Cela paraît toujours vain de faire l'éloge d'un disparu qui eût sans doute préféré les hommages de son vivant. Mais Philippe Séguin, c'est une des belles figures de la droite française, persuadé qu'il ne fallait pas abandonner la "question sociale" à la seule gauche.
Il ne portait pas à l'attendrissement des journalistes qui le connaissaient et qu'il rudoyait volontiers. Mais à leur respect, ce qui est déjà beaucoup. Trop intelligent pour ne pas avoir de regard critique sur le personnel politique, il s'estimait suffisamment pour se permettre des remarques acides sur ses collègues, accompagnées d'un énorme rire qui secouait sa grande carcasse.
Bourru, coléreux, souvent désagréable avec les importuns ou les sots, il était un peu la statue du Commandeur d'un certain gaullisme de gauche qui a disparu avec lui.
Il s'était - pensent les européens convaincus dont je suis - fourvoyé avec son combat souverainiste et anti européen. Mais celui-ci, sincère, argumenté, talentueux, lui avait valu l'estime de Mitterrand qui, lors du référendum de Maastricht en 1992 - et alors qu'il était déjà bien malade - n'avait accepté de débattre qu'avec lui. Et je crois savoir que le vieux lion avait fasciné l'encore jeune loup.

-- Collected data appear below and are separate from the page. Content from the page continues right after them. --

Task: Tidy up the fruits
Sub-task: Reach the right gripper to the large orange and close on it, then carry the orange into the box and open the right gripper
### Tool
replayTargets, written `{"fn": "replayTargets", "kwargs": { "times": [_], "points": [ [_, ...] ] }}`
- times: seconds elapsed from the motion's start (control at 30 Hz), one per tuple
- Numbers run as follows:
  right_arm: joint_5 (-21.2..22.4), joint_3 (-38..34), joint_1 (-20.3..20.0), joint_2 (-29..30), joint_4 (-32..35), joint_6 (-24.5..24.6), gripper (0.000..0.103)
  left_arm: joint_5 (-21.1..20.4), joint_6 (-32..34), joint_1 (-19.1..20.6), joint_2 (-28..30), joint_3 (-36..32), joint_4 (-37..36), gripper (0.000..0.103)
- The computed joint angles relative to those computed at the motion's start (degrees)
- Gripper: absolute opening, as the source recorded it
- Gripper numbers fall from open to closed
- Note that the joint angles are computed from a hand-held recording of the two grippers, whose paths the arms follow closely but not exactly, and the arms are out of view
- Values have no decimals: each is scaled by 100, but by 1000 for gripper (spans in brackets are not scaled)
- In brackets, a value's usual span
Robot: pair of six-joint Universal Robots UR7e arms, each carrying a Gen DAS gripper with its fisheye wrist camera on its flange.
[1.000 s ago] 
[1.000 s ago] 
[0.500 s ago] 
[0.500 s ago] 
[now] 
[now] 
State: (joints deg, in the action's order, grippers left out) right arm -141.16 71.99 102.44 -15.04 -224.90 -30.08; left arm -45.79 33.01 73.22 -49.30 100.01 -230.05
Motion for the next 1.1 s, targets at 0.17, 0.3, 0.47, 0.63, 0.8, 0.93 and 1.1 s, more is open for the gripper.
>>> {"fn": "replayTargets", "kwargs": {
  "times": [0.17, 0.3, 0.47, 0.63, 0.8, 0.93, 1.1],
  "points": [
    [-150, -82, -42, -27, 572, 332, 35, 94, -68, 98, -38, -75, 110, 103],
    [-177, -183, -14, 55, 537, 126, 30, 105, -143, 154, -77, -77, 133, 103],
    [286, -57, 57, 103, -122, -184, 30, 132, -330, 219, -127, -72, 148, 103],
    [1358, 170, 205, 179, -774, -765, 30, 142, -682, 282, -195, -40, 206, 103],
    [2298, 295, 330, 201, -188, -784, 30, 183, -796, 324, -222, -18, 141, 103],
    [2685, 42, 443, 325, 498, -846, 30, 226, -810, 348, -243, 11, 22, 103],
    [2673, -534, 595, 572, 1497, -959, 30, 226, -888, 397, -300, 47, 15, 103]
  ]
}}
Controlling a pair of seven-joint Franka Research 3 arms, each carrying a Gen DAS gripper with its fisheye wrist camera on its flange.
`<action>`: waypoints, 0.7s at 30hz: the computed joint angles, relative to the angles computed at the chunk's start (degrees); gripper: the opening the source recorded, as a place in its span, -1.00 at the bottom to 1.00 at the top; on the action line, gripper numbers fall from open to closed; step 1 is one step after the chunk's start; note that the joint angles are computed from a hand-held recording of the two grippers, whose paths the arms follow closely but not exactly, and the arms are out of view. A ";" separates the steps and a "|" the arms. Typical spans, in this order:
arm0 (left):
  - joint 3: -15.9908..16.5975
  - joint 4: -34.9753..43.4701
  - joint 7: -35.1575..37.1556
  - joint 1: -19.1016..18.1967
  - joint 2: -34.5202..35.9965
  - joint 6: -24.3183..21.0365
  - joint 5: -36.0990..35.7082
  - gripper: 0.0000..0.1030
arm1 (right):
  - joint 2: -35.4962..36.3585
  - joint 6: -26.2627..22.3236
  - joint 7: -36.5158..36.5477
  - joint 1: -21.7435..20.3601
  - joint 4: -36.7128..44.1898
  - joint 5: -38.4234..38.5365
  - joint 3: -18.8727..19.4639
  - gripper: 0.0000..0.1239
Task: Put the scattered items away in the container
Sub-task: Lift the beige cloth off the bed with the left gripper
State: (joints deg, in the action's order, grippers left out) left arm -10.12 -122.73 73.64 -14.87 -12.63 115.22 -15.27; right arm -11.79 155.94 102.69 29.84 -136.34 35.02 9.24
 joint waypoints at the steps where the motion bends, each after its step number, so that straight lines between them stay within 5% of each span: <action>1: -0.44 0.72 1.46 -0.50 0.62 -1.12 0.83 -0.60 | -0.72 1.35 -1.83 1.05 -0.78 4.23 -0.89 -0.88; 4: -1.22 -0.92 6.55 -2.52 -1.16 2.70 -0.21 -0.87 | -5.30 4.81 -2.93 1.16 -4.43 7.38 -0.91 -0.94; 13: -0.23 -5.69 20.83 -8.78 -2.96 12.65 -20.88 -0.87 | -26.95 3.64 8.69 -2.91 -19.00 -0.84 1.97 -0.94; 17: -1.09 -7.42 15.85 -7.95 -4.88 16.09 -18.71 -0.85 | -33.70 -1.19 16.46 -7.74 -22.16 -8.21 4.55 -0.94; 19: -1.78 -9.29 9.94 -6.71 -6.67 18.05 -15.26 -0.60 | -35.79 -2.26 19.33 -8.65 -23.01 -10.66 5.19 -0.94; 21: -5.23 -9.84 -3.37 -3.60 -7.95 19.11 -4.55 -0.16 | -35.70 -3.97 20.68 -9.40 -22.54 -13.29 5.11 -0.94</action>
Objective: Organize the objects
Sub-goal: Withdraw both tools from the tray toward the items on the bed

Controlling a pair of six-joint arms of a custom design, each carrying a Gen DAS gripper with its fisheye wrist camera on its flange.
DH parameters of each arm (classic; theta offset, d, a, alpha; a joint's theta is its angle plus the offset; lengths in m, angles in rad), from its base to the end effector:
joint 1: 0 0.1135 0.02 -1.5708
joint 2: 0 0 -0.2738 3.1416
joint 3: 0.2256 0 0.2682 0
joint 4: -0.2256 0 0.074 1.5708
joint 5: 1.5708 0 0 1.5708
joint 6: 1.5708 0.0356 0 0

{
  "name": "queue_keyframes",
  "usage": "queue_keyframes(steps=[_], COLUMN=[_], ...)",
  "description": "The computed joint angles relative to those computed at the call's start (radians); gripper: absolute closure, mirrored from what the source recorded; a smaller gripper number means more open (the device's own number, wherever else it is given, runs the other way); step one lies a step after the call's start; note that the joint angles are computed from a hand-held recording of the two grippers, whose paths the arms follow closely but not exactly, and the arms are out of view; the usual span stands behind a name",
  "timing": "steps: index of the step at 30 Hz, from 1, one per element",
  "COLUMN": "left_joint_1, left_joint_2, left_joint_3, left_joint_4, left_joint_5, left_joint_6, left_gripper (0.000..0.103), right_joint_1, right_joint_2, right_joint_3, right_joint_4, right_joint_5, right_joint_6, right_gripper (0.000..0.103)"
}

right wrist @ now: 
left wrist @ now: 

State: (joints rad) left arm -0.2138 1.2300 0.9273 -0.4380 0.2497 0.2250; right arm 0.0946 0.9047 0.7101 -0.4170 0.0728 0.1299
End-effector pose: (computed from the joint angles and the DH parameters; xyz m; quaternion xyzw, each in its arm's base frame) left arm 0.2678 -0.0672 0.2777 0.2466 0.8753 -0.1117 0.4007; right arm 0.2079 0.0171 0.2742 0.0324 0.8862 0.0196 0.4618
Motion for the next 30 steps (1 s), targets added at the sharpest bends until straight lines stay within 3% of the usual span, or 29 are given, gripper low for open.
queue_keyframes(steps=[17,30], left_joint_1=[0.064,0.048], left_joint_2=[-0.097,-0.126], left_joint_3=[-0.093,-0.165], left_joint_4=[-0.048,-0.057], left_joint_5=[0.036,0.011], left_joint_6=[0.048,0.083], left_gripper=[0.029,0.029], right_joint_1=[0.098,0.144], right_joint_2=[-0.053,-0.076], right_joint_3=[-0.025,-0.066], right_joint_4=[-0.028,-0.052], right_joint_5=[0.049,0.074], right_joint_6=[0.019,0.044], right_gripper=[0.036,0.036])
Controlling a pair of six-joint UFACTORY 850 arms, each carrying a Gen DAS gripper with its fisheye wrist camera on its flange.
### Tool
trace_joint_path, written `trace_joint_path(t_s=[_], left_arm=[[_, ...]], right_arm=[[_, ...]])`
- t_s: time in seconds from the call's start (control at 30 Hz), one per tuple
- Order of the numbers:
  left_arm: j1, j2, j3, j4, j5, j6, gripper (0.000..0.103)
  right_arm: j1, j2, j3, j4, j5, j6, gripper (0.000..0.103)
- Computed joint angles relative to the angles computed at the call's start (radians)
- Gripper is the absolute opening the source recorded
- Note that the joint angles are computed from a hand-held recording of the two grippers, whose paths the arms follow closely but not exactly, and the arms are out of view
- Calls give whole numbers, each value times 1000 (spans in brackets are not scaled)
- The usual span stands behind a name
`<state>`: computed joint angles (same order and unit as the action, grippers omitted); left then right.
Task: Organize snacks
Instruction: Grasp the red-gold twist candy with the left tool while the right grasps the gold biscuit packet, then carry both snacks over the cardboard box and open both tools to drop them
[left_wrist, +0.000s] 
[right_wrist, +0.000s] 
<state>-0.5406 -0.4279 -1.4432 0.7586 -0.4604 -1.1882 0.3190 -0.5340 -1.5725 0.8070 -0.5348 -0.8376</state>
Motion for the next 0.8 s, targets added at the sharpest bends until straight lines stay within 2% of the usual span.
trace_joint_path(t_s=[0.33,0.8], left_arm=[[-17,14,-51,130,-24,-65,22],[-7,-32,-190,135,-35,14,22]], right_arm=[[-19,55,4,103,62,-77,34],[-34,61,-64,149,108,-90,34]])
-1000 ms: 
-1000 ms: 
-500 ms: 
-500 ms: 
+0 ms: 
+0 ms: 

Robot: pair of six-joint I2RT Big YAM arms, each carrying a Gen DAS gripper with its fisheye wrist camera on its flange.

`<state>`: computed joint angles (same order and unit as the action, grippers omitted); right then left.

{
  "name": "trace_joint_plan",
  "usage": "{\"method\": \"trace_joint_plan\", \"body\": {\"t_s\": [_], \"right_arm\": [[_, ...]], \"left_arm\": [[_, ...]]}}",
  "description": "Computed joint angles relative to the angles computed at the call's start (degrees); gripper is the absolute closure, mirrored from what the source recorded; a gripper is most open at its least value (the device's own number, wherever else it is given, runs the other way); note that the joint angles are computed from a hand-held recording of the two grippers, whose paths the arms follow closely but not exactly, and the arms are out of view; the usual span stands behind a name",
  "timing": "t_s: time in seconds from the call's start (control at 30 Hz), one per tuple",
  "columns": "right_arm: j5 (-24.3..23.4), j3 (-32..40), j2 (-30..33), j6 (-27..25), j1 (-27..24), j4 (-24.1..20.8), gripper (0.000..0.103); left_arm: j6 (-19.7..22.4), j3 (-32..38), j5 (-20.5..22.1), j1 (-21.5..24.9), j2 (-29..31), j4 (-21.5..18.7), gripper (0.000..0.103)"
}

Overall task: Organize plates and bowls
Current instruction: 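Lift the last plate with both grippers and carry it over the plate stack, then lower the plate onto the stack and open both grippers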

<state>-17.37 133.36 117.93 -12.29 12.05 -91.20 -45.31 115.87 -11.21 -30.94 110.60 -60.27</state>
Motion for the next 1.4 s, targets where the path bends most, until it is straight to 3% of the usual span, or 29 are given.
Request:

Son attelage d'un temps avec Pasqua a paru étrange à beaucoup, tant les deux hommes renvoyaient une image différente de la politique et de ses exigences, mais qui peut se targuer d'un parcours totalement limpide? Depuis quelques années, sa posture de Président intransigeant de la Cour des Comptes convenait bien à ce silencieux austère, pétri du sens de l'Etat. Et ses derniers rapports ont été pour le moins dénués de complaisance.
Je l'ai souvent reçu dans mon émission. Il se plaisait à être cérémonieux et ne m'appelait que "Madame", refusant toute connivence et comme pour mieux souligner la vanité des propos d'une journaliste comparés à sa forte pensée politique. Mais il n'y avait pas de mépris dans son ton, juste une distance taquine sur la contradiction qu'on pouvait lui porter et qui l'amusait.
C'est lui que je recevais le dimanche qui suivit ma décision d'arrêter 7/7 quand mon époux est devenu Ministre de l'Economie et des Finances. "Alors, vous nous abandonnez?" me demanda-t-il affectueusement. "Vous me voyez regarder les mouches voler au plafond sans dire un mot quand vous déclarerez devant moi que la politique de la gauche et donc de mon mari est mauvaise? Et vous me voyez, à l'inverse, vous contredire avec une liberté de ton entière?". - "Vous avez raison" admit-il, "et cela vous honore". J'ai savouré le compliment précieux car rare dans la bouche de cet Homme d'Etat.
Je ne serai pas la seule à regretter ce personnage atypique, exigeant, ombrageux et honnête serviteur d'une République qu'il a toujours servie contre les modes, les excès et les dérives.